Johnson, since resigning as chairman of BET in December -- he sold the privately owned cable broadcaster to Viacom Inc. in 2000 for $3 billion -- has been assembling what he calls his "second act": a large asset management and financial services firm from the Bethesda headquarters of his RLJ Cos. He has teamed with Deutsche Bank AG to form a hedge-fund investment business for wealthy individuals and institutions. And Washington's Carlyle Group, the biggest U.S. private equity firm, is helping him form a leveraged-buyout fund. Three years ago, Johnson began investing in hotels, and he now has a $3 billion portfolio of properties around the country.

The slide Johnson noted in historically black banks has been evident in Washington. Independence Federal Savings Bank in the District and Industrial Bank NA in Oxon Hill, were largely passed by while the deposit base in the Washington area doubled over the past five years. Independence's deposits actually shrank during that period, while Industrial's grew only 3 percent.

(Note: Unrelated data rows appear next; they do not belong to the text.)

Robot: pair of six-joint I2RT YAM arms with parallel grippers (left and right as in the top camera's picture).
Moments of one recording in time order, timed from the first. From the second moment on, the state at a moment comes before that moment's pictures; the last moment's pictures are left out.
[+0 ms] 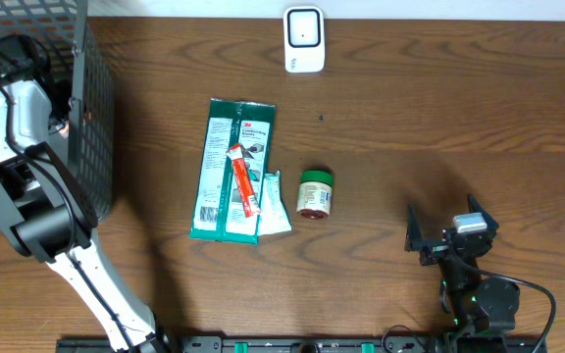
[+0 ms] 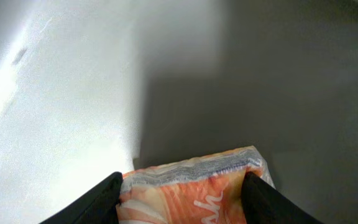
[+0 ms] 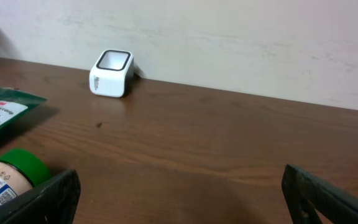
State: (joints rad) left arm 0.44 2.27 1.86 -0.77 -0.10 -0.16; right arm 0.01 0.02 0.01 -0.06 -0.13 -0.09
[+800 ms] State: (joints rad) left arm 0.43 2.02 1.83 -0.97 0.01 -0.22; right arm 0.01 0.02 0.01 -0.06 -0.13 -0.09
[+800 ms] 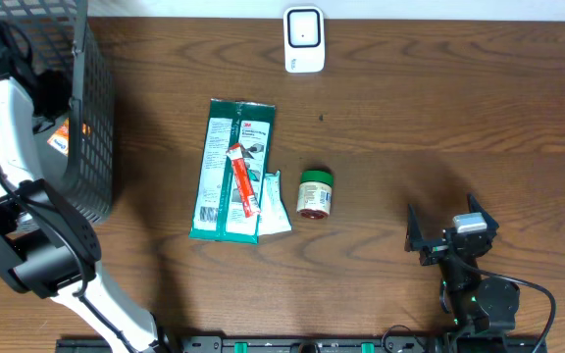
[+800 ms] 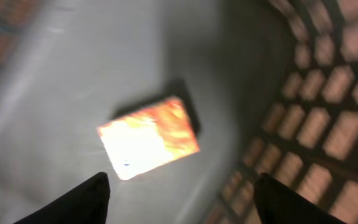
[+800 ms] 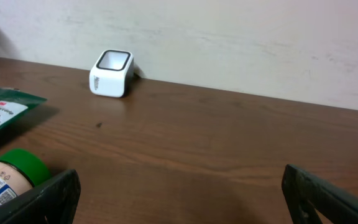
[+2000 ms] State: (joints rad) left arm 0.37 2.14 1.63 -0.72 -0.06 0.15; right arm 0.01 0.02 0.01 -0.06 -0.13 -0.09
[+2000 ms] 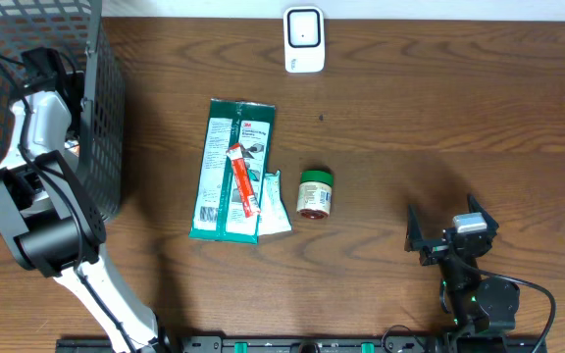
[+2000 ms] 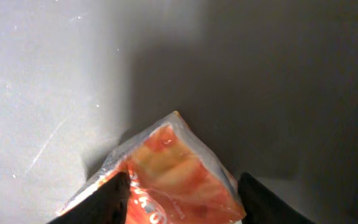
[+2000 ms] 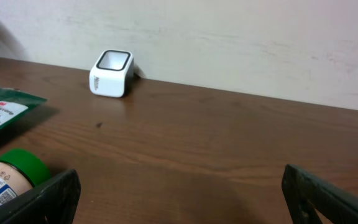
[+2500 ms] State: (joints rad) left arm 0.42 2.04 1.65 -0.72 -0.05 -0.03; right arm 0.01 0.02 0.01 -0.06 -0.13 -0.09
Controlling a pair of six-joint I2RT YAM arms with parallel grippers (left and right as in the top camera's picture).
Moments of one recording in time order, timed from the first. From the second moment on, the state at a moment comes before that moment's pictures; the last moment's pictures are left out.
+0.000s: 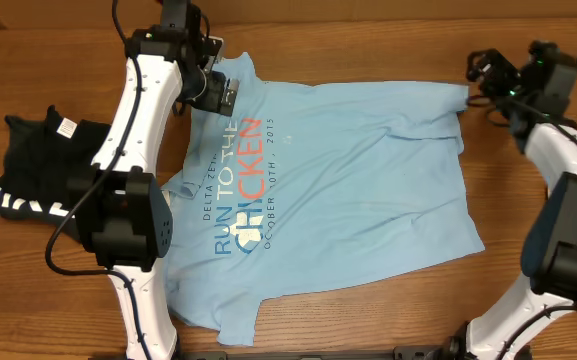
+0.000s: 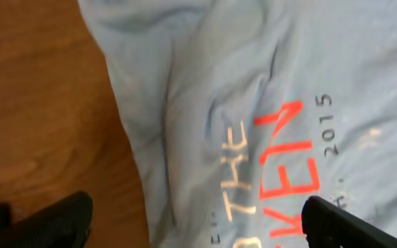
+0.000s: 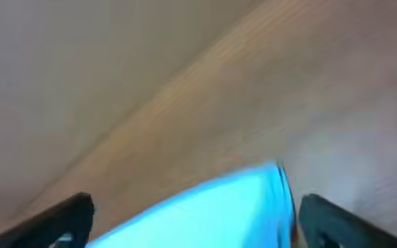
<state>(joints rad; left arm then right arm) -0.11 2.19 2.03 -1.11 0.06 0.10 -0.34 1.97 1.31 0.00 -0.43 0.52</state>
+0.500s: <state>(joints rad) -0.06 2.19 2.03 -1.04 0.04 0.10 -0.31 1.85 1.32 -1.01 -0.25 0.47</state>
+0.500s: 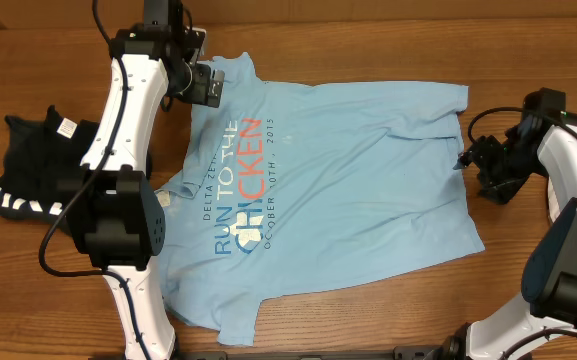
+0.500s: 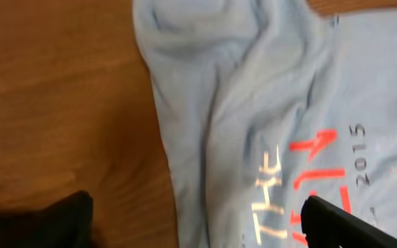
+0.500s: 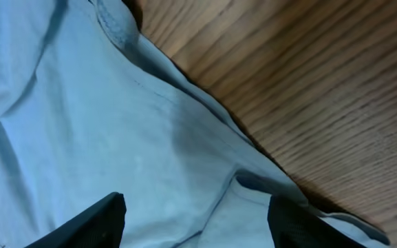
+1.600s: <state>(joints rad) 0.10 2.49 2.12 -0.84 0.14 -0.06 -0.25 1.85 1.32 -1.04 -0.41 0.32</state>
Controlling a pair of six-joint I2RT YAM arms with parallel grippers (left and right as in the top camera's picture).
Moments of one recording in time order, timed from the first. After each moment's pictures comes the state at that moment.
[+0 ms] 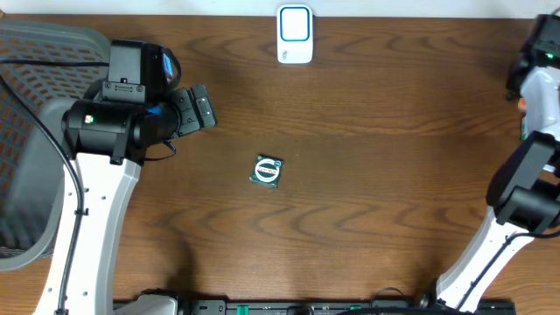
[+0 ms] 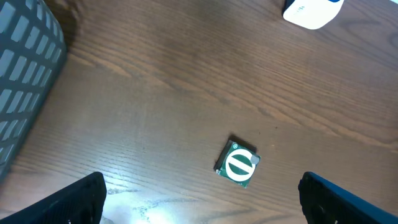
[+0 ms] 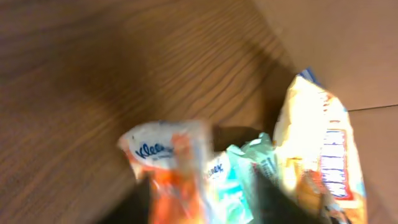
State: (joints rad) left arm -0.13 1.40 1.56 -1.18 0.04 -0.43; right arm -0.40 2.24 1.90 -0.64 0.50 -0.01
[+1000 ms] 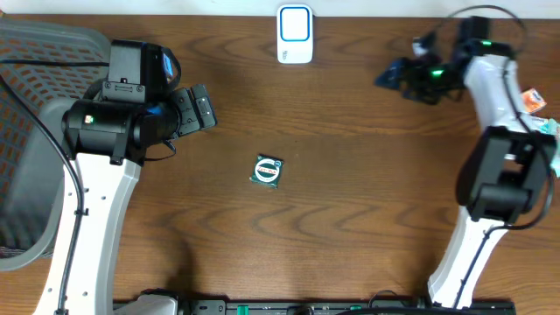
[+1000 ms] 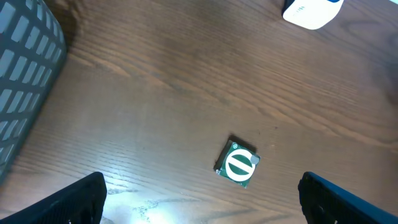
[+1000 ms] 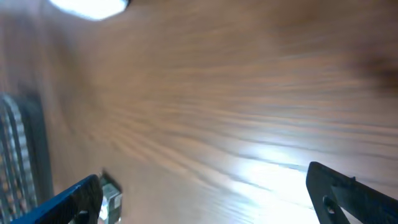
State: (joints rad) left arm -0.13 1.40 1.56 -1.18 0.04 -0.43; right arm -0.11 2.24 1.88 -0.99 -0.67 0.02
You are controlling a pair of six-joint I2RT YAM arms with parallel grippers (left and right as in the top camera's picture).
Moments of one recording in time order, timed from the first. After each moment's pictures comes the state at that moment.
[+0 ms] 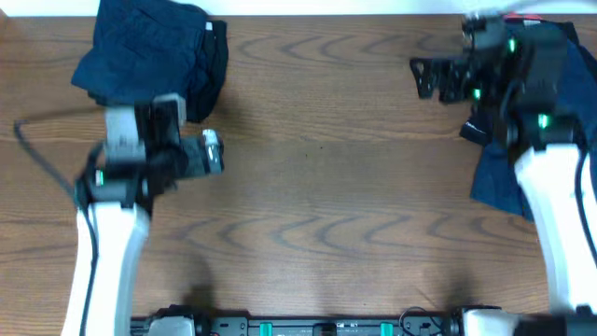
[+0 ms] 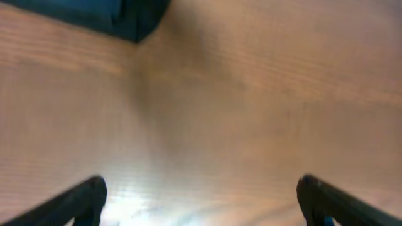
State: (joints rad) left arm 0.02 1.28 1.20 -0.96 0.21 -0.15; right arm 0.03 1.51 1.44 -0.53 -0.34 0.02
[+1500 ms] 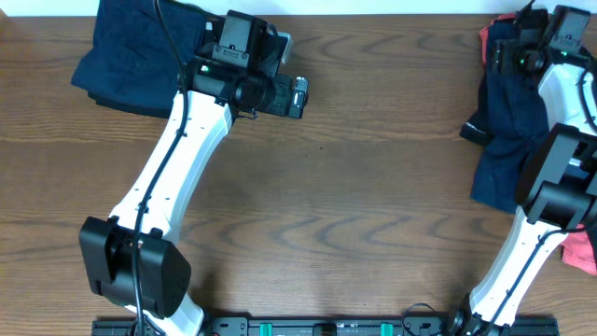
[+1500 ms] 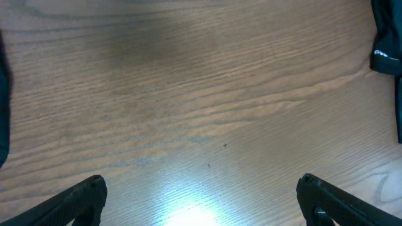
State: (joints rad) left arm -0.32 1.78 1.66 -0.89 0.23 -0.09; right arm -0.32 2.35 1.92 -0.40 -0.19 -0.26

Johnson began speaking publicly of his desire to own a financial institution three years ago, when he tried to purchase Independence. That effort failed, but it laid the groundwork for his purchase of the Florida thrift.

Metro Bank FSB was founded in 1963, and for almost all its life it was a black-owned financial institution in a poor, black section of Orlando. It has just one office and less than $10 million in deposits, and it hasn't made money in years.

After running into financial and ownership troubles in 2003, Metro was purchased by Frank J. Hanna Jr., an Atlanta entrepreneur who made millions of dollars in the debt collection business and is a prominent financial contributor to conservative causes and Republican congressional candidates.

According to Johnson, Hanna, who could not be reached for comment, had hoped to return Metro to minority ownership at some point. Through a mutual friend, the two were introduced after Johnson's bid to buy Independence faltered. Johnson bought most of Metro's stock from Hanna, who will retain a small interest in the new company.

Johnson would not disclose the purchase terms, but described them as "nominal." He also would not disclose how much of his own money he plans to invest in the new business.

Urban Trust will be headquartered in Bethesda and plans to open its first branch this summer at 1350 I St. NW, on downtown's Franklin Square.

Dwight L. Bush, a former Sallie Mae and Chase Manhattan Bank executive, will be Urban Trust's chief executive. He said yesterday that the bank will focus at first on offering basic deposit and lending services in the Washington market, and that it plans to open several branches in the next two years.

However, Bush said, the company plans to immediately begin marketing college loans nationally, through university financial-aid departments.

"Most important for us at the start is to validate the investment premise in Washington," Bush said. "But the student loan business will be a nationwide business."

Bush said a key part of Urban Trust's business plan is to provide financial education to the black community "to help them gain and hold onto the wealth they're creating. You'll see us spend a lot of afternoons in churches giving seminars on getting a home mortgage."

Dozens of black-owned banks were formed in the 1970s and reached their financial peak in the mid-1980s, according to William Michael Cunningham, head of Creative Investment Research Inc. of Minneapolis and a longtime expert in minority financial institutions.

In the 1990s, tougher federal community reinvestment laws forced major banks to better serve urban black neighborhoods, prompting a new wave of competition for black-owned banks.

"The age of socially responsible community investment really began with black banks," Cunningham said. "But they're not the only game in town anymore. What happened is that minority banks didn't innovate. They thought they could hold on to their little niche. But the demand changed as their neighborhoods gentrified, and the supply changed as bigger banks moved in."

Cunningham thinks that Johnson's efforts could bear fruit, particularly if he focuses on black communities on the East Coast, where Cunningham said black wealth is growing most rapidly.

"The Washington area is about as good a banking market as you can find," Cunningham said.